According to the final Rule, “Agencies have determined that a single, regulatory definition of ‘unlawful Internet gambling’ would not be practical. The Act’s definition… relies on underlying Federal and State gambling laws. The States have taken different approaches to the regulation of gambling within their jurisdictions and the structure of State gambling law varies widely, as do the activities that are permitted in each State. Accordingly the underlying patchwork legal framework does not lend itself to a single regulatory definition of ‘unlawful Internet gambling’.”
The Rule is effective on January 19, 2009, but compliance is not mandatory until December 1, 2009, a saving grace according to columnist, Rick Alm on the Kansas City Star’s Gambling blog since “by or before then, Frank (House Financial Service Committee Chairman Barney Frank) and pro-gambling allies in Congress and the new administration may have repealed the ill-conceived UIGEA with a more reasoned national policy.”
In the meantime, as Mr. Alm wrote in his blog entitled ‘Oops, Did Congress accidentally legalize cyber gambling’, “the states and tribes appear to be quite free under these new rules to let the cyber dice roll.”

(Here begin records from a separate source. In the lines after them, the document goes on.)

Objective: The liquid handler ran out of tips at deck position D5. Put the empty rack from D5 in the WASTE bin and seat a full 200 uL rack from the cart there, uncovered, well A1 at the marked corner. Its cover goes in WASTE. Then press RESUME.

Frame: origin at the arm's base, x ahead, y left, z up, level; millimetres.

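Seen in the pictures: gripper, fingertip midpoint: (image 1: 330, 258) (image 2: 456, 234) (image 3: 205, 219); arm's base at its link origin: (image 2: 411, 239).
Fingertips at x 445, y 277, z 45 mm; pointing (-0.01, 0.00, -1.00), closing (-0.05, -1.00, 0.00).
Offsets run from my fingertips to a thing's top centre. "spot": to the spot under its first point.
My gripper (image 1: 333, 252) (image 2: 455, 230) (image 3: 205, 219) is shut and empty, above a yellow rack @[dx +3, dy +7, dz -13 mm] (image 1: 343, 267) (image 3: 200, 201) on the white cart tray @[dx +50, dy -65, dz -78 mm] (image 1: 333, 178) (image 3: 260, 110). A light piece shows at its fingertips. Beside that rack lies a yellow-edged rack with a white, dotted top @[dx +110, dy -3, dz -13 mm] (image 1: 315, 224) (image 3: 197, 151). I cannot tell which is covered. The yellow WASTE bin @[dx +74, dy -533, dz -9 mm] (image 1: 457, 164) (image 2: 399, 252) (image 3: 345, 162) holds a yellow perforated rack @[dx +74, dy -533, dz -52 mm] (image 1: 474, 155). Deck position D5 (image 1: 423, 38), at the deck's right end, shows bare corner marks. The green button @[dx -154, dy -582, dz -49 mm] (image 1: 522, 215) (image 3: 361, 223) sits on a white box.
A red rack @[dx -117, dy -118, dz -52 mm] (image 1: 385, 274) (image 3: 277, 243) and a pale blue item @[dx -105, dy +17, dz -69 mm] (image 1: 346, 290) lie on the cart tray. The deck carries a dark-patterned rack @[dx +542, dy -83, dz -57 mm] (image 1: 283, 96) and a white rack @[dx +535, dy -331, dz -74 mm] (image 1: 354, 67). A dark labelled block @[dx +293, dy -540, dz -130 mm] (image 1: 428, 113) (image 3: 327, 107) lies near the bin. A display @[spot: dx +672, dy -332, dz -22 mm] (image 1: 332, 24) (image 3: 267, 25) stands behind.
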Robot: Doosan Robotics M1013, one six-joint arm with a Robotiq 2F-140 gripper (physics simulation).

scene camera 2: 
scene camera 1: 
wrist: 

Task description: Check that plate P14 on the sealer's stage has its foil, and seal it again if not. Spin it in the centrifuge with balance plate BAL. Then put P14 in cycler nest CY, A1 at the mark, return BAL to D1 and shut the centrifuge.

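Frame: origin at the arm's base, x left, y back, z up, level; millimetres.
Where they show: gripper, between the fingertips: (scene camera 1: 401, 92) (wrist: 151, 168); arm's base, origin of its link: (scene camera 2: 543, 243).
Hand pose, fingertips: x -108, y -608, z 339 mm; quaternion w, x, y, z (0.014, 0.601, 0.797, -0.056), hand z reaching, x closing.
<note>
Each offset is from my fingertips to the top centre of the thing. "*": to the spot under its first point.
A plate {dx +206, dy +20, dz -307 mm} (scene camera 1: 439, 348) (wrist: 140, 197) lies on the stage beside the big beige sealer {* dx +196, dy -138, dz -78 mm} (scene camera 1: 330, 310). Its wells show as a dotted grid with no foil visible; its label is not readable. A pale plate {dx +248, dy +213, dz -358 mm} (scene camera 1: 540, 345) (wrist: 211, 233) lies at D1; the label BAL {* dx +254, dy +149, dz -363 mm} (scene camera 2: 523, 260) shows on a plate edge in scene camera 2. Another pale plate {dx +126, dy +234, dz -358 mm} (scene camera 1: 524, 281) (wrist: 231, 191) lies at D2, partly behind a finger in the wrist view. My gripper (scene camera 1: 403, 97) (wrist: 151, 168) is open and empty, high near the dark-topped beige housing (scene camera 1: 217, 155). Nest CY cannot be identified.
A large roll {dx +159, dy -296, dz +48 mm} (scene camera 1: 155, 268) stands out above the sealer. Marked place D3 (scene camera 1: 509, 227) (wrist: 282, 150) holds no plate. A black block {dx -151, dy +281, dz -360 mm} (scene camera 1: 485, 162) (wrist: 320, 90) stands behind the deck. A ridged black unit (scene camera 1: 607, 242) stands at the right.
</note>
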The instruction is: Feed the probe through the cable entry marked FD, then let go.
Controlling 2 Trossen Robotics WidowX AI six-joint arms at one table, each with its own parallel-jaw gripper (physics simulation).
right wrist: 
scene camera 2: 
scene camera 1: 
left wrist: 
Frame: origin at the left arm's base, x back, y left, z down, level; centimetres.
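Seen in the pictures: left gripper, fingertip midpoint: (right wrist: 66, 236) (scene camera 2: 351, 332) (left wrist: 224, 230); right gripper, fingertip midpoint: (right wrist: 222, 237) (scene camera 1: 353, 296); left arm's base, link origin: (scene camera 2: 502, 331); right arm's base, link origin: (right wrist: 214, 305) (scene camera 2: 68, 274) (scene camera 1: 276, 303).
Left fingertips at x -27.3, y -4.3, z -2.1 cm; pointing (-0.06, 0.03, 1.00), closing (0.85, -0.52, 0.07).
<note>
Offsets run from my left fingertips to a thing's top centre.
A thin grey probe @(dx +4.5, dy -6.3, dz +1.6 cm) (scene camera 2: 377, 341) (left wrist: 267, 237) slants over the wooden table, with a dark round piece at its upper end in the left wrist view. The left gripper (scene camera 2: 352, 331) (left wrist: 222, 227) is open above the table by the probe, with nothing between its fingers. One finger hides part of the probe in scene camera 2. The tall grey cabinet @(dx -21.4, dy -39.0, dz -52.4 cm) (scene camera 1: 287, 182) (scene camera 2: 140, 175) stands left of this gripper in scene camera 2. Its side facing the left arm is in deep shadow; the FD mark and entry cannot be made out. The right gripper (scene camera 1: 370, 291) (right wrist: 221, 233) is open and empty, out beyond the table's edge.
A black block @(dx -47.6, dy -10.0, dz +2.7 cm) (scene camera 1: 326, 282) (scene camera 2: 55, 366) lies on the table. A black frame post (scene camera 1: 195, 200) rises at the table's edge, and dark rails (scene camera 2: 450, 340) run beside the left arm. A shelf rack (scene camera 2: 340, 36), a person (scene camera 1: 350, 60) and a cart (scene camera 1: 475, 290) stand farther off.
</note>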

No doubt, there is a great deal of ambiguity in the industry today. While the Internet initially opened up the floodgates to online gambling, legislators are now attempting to adjust the industry and return it to a regulated sector of the economy – just as when it was confined to the jurisdiction in which the company resided.
The saga will continue, but in the meantime, there are commercial and processing strategies available for internationally based gaming companies as well as banks and other financial institutions to work within the compliant fringe of the UIGEA legislation, Mastercard and VISA regulations and other pending worldwide legislation without adverse potential liability to business and operations. Play it smart.